— EXERCISE —
In the records that follow, find the line with "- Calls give"; from there, retype every line exactly through the line with "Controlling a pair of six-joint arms", which also belongs to the answer.

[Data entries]
◇ ◇ ◇
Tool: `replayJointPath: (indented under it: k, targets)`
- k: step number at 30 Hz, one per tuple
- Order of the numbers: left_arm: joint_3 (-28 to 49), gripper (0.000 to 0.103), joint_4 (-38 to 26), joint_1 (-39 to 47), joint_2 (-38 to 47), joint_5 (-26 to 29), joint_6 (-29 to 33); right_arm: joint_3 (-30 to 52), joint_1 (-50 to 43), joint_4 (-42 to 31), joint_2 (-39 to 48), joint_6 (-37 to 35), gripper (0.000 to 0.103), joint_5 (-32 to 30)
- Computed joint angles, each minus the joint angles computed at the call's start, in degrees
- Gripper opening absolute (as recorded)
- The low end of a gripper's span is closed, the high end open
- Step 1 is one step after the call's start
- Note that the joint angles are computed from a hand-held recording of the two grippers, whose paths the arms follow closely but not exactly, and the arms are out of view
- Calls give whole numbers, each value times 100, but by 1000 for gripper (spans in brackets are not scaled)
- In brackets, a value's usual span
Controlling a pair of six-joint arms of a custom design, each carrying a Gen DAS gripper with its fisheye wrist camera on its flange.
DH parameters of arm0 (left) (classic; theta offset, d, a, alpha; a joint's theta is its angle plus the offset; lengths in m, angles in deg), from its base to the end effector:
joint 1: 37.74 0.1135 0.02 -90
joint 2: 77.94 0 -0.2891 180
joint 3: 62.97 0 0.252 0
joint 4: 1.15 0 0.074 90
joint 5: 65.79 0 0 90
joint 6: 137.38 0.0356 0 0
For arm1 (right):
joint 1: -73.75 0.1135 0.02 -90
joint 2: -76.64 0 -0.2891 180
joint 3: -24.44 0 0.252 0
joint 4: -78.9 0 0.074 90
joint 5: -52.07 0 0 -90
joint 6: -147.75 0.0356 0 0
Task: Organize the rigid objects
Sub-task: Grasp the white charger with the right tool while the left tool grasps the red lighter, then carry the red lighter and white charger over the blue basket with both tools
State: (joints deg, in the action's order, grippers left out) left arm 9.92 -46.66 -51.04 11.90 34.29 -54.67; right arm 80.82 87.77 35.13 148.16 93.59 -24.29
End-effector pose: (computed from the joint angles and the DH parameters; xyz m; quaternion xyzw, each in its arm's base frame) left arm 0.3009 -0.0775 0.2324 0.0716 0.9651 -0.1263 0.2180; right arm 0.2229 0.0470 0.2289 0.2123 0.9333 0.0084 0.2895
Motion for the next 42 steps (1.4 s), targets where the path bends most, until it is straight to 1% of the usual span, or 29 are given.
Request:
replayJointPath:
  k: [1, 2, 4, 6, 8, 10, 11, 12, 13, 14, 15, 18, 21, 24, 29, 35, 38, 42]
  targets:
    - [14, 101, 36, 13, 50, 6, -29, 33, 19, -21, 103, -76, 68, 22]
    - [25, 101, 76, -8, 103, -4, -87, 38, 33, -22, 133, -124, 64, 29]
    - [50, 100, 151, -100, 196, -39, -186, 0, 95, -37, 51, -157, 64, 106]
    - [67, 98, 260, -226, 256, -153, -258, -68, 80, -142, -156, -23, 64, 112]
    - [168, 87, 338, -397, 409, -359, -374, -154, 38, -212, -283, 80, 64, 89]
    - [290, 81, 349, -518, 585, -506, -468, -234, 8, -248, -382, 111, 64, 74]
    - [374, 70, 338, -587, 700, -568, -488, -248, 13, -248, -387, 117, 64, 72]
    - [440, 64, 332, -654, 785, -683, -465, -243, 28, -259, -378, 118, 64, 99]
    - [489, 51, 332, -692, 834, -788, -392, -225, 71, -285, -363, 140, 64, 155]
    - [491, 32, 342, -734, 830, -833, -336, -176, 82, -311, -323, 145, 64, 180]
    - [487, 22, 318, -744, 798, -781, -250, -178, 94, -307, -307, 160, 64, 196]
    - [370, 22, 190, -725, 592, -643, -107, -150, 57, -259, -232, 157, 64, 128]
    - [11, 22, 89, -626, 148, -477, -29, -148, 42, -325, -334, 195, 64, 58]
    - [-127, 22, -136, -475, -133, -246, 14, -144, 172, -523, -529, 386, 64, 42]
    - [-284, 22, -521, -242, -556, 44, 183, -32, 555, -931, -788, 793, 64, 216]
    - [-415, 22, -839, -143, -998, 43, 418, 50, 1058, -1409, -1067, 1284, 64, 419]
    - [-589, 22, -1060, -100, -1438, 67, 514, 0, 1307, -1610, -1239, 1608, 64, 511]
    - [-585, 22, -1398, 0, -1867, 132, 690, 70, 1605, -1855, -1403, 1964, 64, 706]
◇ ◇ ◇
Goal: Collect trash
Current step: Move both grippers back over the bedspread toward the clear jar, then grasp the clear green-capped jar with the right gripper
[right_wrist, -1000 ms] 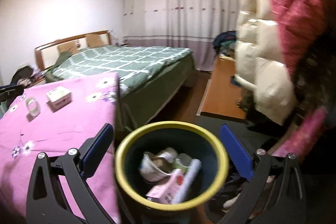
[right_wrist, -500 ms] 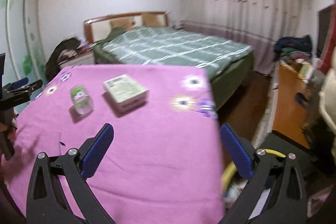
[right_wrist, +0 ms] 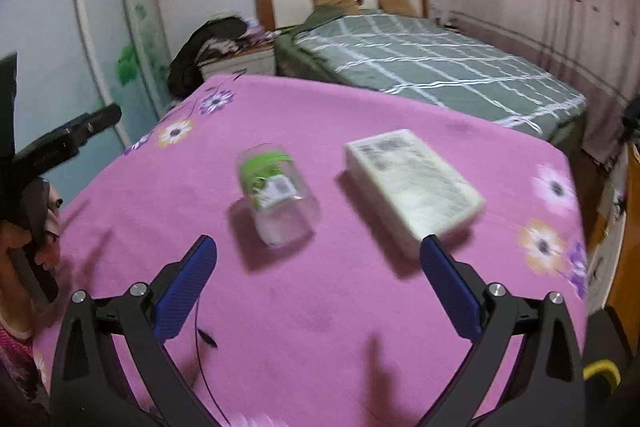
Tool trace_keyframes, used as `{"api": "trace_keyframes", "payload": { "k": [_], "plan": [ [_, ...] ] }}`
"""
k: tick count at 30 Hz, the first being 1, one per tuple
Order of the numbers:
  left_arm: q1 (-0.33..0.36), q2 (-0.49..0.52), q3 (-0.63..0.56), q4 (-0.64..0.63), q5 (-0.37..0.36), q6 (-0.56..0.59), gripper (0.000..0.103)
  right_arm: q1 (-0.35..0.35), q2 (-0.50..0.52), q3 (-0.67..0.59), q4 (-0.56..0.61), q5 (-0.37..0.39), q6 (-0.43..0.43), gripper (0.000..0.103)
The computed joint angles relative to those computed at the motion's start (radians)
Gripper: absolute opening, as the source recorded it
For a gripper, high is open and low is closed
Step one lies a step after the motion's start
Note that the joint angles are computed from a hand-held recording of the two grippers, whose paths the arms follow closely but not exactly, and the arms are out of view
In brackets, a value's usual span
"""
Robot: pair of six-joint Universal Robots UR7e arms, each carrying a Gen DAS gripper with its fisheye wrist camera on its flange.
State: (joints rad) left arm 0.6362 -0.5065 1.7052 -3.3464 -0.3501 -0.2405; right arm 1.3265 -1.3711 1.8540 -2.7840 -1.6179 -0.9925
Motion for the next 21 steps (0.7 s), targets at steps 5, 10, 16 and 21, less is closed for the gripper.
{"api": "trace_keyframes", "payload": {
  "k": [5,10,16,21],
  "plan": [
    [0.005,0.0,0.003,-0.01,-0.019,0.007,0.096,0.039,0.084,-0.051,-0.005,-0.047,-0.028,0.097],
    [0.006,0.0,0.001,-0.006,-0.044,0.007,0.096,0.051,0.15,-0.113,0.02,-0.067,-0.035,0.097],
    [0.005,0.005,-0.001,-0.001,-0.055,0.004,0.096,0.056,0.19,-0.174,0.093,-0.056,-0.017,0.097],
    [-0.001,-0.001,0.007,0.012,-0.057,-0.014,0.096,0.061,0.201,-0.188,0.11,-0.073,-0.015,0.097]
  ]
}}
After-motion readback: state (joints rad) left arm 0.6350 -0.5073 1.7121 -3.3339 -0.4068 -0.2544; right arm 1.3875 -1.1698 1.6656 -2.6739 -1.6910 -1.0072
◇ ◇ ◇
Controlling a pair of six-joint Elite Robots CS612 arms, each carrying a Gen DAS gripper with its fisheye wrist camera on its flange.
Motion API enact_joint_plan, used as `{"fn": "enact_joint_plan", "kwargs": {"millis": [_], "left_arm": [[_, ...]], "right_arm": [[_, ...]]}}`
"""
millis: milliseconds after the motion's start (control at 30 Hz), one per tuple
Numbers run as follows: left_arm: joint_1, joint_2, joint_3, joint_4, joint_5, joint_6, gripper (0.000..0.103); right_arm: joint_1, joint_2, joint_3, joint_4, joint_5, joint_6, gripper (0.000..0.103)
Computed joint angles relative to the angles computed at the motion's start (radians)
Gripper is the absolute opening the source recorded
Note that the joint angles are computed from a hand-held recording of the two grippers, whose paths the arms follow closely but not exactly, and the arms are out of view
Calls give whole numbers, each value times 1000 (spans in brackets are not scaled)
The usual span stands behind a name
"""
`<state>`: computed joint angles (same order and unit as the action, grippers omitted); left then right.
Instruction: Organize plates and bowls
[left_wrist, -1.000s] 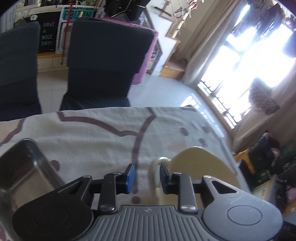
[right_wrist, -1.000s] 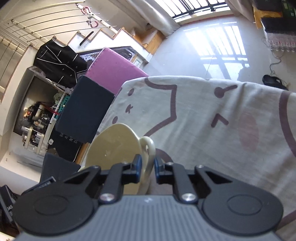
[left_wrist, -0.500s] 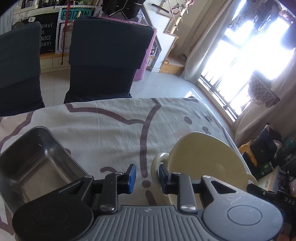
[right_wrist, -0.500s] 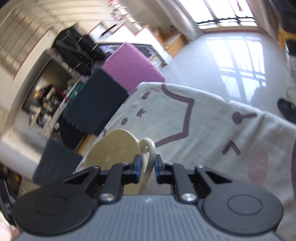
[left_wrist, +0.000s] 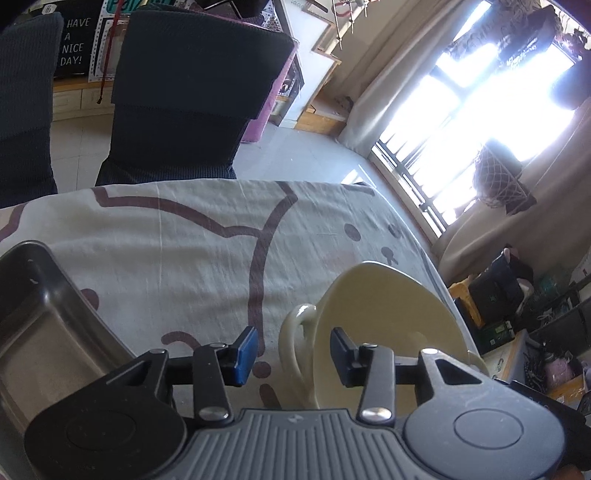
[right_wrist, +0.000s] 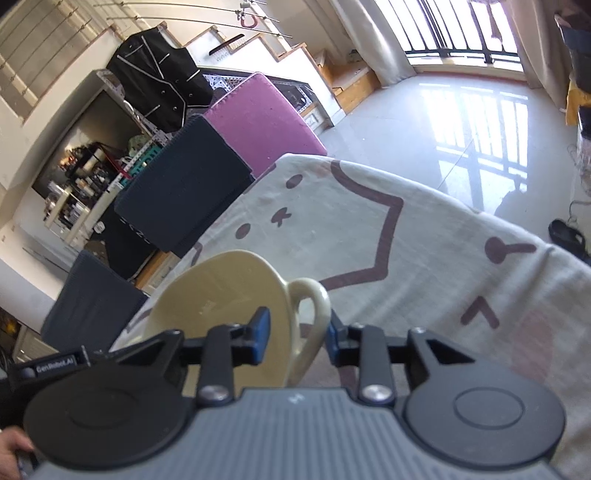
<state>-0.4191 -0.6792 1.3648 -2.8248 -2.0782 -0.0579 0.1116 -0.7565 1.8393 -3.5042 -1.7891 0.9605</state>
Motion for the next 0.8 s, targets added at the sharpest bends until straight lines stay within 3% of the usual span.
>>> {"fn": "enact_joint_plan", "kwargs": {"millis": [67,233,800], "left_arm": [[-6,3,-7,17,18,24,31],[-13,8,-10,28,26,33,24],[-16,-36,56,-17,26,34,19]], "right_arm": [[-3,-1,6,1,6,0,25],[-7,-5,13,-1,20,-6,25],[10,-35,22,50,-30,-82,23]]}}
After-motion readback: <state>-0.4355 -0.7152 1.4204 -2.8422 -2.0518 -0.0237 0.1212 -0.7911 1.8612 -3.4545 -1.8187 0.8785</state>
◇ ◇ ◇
— RESPONSE BELOW —
- Calls give whole numbers, each value times 100, but by 1000 for gripper (spans in brackets are not scaled)
- In brackets, a value's usual span
Controlling a pair of six-joint arms of a custom design, each carrying a Gen DAS gripper with its fisheye wrist camera on its flange.

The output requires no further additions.